Work item
Below are the entries; determine how many of their lines contain the string "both" and give that figure alone.

[Given data Boundary: Start]

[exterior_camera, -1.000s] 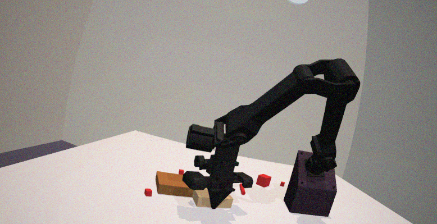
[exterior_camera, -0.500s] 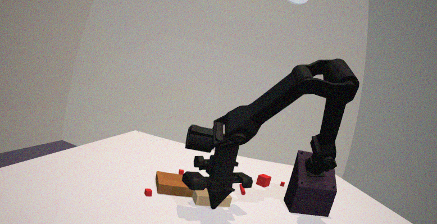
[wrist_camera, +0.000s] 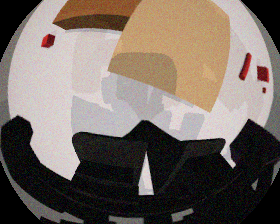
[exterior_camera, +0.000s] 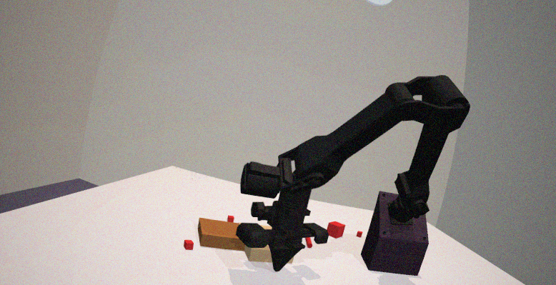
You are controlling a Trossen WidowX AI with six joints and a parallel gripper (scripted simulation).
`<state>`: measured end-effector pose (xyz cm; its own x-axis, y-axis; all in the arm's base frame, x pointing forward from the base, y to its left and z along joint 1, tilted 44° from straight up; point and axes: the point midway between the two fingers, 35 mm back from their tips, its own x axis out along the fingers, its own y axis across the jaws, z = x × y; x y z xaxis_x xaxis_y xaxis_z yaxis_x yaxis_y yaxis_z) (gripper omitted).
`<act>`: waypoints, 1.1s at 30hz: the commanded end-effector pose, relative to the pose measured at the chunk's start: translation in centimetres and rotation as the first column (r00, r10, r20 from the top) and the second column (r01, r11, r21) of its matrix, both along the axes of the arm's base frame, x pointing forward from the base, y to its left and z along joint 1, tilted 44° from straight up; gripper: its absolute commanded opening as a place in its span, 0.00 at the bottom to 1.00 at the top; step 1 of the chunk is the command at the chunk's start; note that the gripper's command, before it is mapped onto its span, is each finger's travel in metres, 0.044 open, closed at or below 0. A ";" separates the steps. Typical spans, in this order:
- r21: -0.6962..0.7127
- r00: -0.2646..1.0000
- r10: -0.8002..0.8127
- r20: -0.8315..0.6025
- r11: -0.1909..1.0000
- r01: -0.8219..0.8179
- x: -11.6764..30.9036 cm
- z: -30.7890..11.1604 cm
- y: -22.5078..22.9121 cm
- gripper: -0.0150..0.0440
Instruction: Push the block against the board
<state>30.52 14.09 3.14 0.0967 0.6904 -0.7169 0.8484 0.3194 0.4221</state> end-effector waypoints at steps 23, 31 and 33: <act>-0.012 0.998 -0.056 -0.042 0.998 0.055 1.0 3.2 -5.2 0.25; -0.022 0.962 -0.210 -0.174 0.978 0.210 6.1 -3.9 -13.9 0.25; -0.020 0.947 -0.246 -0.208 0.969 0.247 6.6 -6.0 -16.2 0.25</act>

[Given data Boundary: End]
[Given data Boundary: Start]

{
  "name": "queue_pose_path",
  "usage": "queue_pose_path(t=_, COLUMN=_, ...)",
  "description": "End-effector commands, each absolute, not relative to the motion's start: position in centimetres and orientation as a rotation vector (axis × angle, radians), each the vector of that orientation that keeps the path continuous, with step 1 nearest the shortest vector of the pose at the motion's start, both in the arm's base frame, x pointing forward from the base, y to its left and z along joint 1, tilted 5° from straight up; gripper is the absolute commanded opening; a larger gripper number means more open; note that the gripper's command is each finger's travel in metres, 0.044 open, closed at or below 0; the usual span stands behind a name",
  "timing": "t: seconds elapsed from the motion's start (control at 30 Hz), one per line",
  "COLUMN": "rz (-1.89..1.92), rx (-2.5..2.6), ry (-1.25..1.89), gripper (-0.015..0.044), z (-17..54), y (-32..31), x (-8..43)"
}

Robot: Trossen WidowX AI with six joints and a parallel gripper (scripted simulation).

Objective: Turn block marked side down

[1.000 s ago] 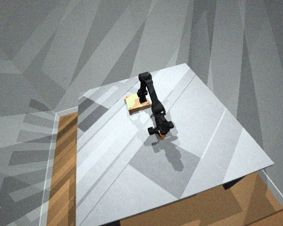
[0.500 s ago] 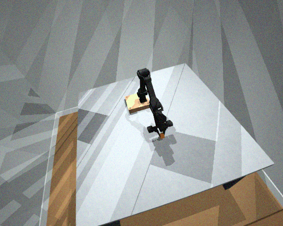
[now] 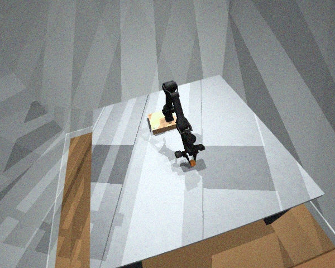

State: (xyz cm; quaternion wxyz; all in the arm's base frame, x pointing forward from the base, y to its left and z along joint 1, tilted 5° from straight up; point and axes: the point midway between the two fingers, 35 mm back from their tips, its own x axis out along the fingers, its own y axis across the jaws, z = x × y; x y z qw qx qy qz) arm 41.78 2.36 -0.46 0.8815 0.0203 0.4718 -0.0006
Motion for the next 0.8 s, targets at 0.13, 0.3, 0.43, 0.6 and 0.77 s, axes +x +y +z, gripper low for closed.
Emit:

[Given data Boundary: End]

Output below
2